*ACTIVITY*
Return all of the entries exactly, but do not include the pictures.

═══ DATA RECORDS ═══

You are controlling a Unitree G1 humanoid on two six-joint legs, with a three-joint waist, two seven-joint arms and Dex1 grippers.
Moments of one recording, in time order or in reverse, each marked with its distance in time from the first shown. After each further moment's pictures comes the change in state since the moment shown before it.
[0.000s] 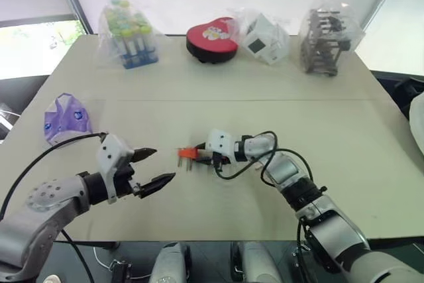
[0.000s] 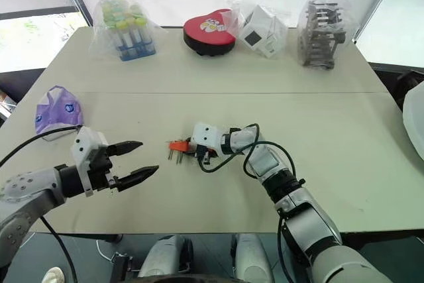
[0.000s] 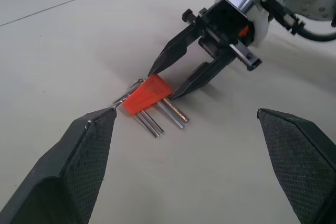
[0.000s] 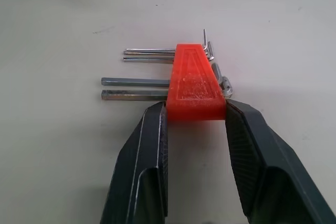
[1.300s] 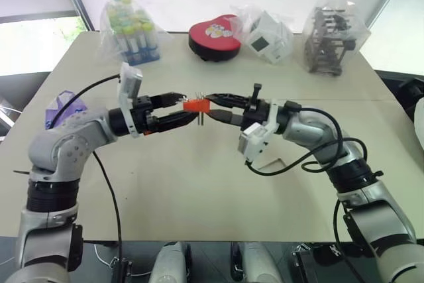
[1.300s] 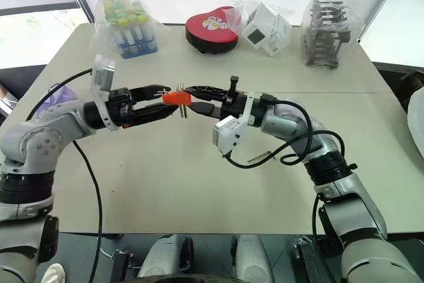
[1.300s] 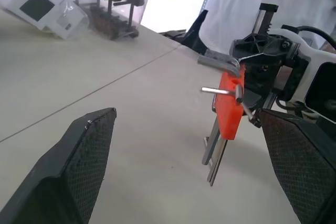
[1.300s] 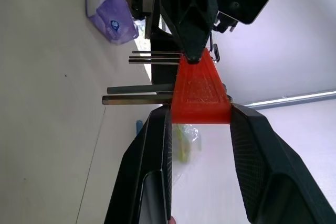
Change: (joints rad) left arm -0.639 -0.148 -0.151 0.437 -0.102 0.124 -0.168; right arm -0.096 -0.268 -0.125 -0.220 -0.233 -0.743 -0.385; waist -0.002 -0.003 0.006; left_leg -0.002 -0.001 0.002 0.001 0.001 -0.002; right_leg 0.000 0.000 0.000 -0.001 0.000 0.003
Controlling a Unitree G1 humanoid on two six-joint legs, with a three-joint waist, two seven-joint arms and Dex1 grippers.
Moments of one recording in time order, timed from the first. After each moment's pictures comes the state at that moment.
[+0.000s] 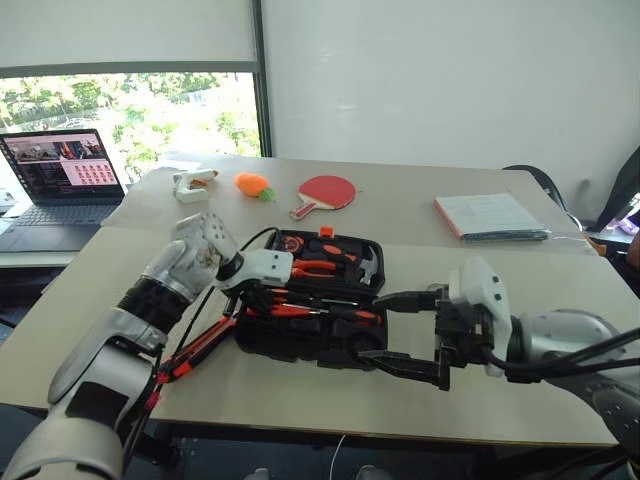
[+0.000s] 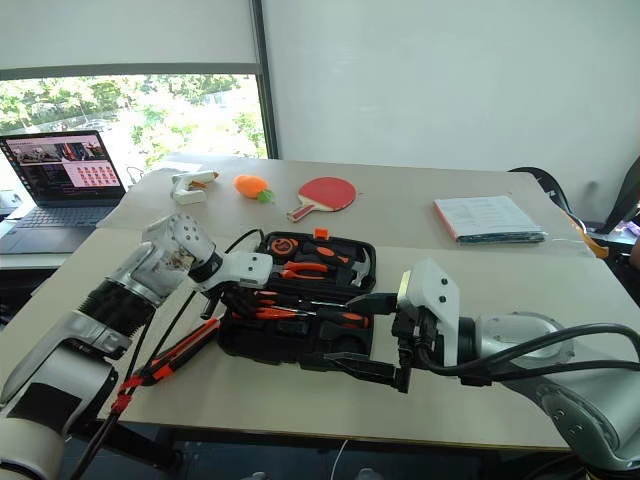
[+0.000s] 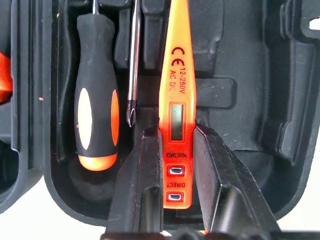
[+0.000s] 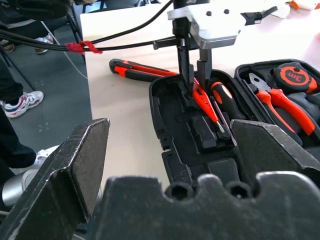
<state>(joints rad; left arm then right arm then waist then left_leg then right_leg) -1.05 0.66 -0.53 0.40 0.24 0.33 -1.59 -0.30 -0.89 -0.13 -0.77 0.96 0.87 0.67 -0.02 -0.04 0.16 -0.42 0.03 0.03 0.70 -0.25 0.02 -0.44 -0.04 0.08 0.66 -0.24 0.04</state>
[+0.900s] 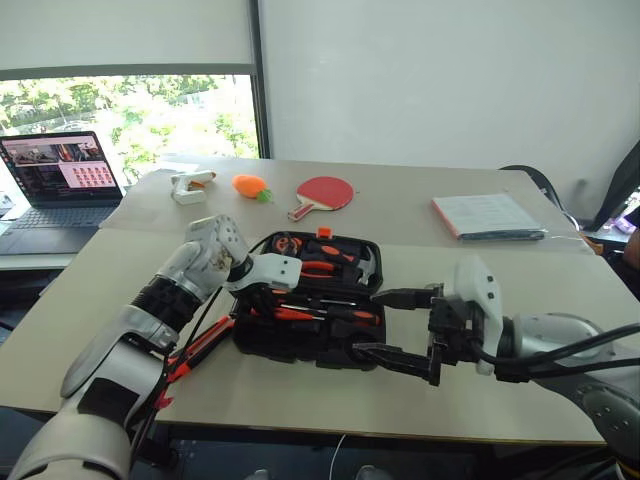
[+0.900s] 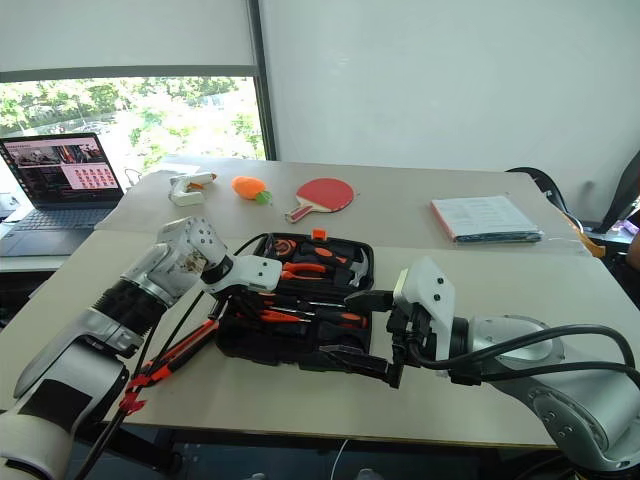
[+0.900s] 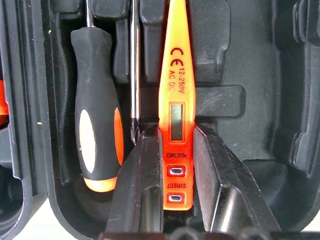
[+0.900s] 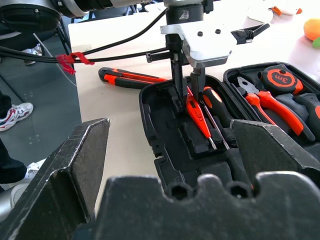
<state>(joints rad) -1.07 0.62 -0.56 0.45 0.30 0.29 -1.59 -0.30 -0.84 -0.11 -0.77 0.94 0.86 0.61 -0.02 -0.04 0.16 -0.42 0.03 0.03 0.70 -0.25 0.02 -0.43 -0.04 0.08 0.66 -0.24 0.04</state>
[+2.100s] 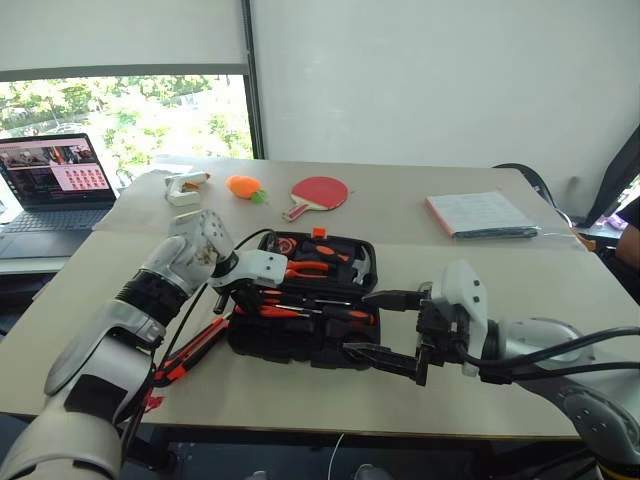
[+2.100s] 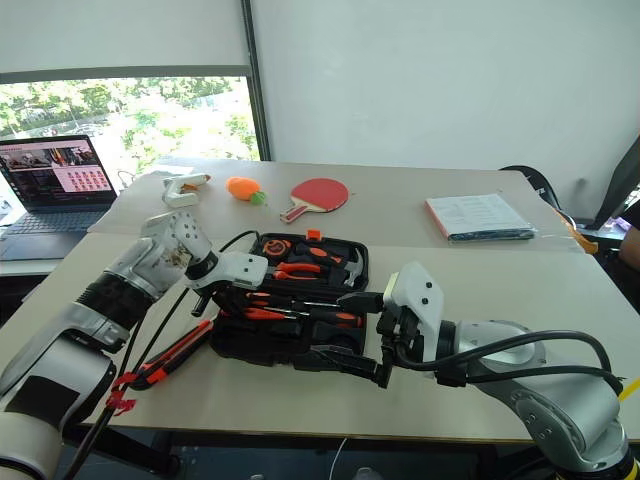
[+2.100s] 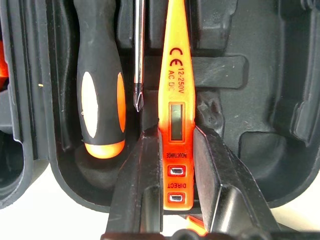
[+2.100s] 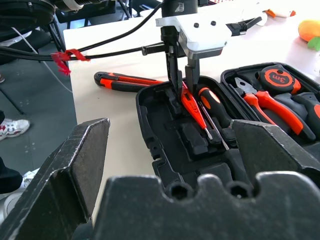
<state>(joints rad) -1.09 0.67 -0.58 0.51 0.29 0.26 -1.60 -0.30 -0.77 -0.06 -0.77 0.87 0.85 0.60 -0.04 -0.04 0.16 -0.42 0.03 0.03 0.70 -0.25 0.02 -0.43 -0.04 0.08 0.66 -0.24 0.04</state>
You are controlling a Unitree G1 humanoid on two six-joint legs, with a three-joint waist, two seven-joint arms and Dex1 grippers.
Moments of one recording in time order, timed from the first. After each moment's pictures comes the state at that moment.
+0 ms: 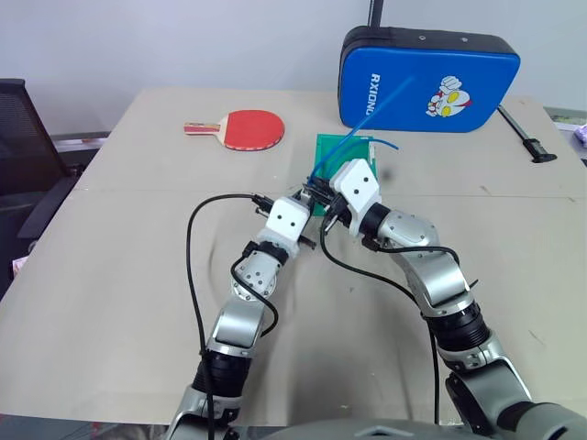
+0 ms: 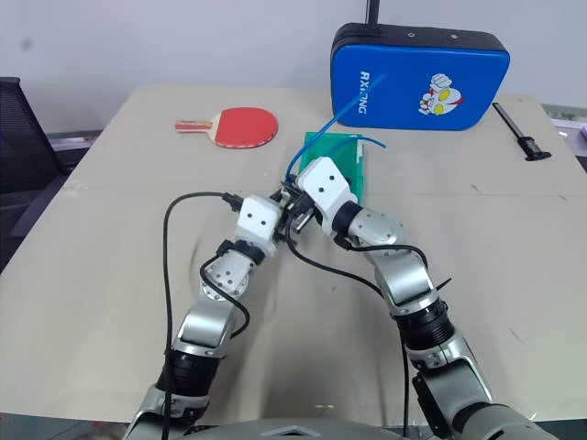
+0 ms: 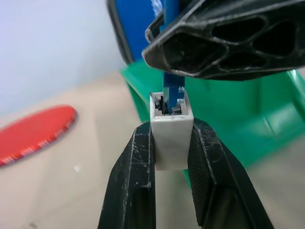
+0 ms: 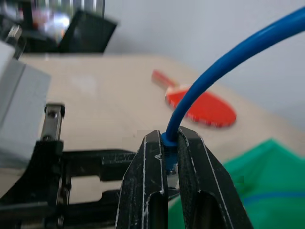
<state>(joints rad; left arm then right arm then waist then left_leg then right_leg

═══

*YOUR SOLUTION*
You are controlling a Unitree G1 humanoid on two six-joint legs, with a three-joint waist, two seven-joint arms and Dex1 grippers.
Moments of one recording, in time order or in reverse, each marked with its distance in time from the first shown. After each further moment's pictures comes the change in state since the moment shown before it.
[0.000s] 
[0.000s] 
[0.000s] 
[0.000s] 
[1.300s] 
[1.300s] 
[1.300s] 
[1.300s] 
Change: (joints rad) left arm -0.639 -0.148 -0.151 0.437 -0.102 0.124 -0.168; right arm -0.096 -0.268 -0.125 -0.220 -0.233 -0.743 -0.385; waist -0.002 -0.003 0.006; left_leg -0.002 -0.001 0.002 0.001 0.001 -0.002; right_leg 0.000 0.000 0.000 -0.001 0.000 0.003
Controlling a Unitree G1 humanoid on two six-joint legs, with a three-joint waist, two seven-joint arms and Dex1 grippers.
Moments of one recording in time order, timed from the first. After each moment's pictures comes the state at that moment.
[+0.000s] 
[+0.000s] 
[+0.000s] 
[+0.000s] 
<state>(joints rad; left arm then right arm then waist then left_leg then right_leg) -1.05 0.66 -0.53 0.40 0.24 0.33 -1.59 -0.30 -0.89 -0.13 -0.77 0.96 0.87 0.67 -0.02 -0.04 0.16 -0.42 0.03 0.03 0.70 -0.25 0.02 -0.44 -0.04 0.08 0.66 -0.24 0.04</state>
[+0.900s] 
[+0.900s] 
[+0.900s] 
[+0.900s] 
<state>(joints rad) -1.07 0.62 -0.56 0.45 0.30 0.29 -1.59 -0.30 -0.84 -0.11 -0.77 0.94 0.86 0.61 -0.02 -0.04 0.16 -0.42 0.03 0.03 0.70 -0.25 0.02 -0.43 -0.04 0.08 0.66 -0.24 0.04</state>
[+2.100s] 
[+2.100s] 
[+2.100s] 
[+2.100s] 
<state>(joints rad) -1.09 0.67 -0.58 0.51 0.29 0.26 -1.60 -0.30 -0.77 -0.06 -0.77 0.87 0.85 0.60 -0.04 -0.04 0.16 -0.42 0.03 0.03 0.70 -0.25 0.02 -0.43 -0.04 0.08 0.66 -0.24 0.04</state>
You are controlling a Unitree G1 humanoid on two six-joint legs, with a three-joint waist, two seven-joint arms and Dex1 grippers.
Moments of one recording in time order, timed from the first. After each moment's pictures comes the state at that moment.
+0 ms: 
+0 ms: 
+0 ms: 
+0 ms: 
<state>(joints rad; left arm then right arm then waist then left_leg then right_leg

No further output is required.